§ TRY IT:
Word for word, give again the lines of the material below, from the one holding "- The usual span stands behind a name" to the last, with nothing added.
Segment Open
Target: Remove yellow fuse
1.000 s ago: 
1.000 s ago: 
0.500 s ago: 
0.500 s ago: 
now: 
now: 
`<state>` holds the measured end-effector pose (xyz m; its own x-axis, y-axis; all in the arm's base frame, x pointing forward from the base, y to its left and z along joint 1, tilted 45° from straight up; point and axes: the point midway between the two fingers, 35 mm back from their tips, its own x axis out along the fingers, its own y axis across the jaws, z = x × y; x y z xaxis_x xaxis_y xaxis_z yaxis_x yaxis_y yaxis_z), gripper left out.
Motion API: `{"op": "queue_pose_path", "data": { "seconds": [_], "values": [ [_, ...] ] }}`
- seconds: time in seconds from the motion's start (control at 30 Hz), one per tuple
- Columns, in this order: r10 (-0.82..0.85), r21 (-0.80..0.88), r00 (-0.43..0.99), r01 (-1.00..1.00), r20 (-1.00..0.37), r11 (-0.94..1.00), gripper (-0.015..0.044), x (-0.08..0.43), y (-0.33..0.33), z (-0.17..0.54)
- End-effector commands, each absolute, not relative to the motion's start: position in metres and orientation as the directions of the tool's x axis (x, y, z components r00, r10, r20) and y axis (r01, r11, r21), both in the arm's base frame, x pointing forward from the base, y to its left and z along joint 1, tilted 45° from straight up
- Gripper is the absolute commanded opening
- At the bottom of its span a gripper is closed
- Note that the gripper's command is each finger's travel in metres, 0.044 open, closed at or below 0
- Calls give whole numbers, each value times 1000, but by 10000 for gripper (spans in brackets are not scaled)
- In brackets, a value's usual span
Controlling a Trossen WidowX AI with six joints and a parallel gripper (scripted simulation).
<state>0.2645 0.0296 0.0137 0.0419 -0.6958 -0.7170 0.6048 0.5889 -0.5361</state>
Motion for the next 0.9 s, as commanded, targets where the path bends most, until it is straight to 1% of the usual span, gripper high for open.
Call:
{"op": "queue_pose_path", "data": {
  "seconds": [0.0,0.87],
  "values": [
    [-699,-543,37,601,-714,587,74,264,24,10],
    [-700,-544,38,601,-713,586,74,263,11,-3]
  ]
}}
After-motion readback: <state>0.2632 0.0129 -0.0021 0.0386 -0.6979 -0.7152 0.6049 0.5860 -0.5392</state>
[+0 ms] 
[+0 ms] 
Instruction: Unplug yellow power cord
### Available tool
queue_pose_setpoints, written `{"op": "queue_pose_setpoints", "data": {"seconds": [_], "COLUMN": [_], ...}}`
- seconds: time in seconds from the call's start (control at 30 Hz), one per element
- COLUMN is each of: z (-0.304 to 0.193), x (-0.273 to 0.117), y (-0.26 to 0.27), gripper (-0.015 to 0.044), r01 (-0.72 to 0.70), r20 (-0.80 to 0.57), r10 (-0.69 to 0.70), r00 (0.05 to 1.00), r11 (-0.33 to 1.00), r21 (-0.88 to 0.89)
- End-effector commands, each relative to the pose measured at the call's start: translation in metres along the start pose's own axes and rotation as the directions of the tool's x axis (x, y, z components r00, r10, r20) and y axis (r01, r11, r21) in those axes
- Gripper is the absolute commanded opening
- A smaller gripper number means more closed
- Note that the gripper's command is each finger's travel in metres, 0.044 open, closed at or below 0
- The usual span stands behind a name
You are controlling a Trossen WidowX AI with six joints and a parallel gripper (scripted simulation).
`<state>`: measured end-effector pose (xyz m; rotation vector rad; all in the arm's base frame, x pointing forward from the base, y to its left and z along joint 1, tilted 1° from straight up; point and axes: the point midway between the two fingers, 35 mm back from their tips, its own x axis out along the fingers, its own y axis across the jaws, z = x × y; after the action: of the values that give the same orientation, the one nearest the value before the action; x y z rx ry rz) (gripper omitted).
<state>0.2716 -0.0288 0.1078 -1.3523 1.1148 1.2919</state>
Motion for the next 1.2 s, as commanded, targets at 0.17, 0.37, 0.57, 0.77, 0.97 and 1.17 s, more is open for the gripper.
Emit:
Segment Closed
§ SOLUTION TO THIS TASK:
- The usual span stands behind a name
You are controlling a Trossen WidowX AI with six joints and a parallel gripper (scripted simulation).
`<state>`: measured end-effector pose (xyz m; rotation vector rad; all in the arm's base frame, x pointing forward from the base, y to its left and z along joint 1, tilted 1° from straight up; point and axes: the point midway between the two fingers, 35 mm back from their tips, its own x axis out along the fingers, its own y axis across the jaws, z = x × y; after the action: of the values that give the same orientation, the one nearest the value before the action; x y z rx ry rz) (gripper omitted).
<state>0.2716 -0.0288 0.1078 -1.3523 1.1148 1.2919</state>
Motion for the next 1.2 s, as commanded, targets at 0.17, 0.37, 0.57, 0.77, 0.97 and 1.17 s, more is open for the gripper.
Emit:

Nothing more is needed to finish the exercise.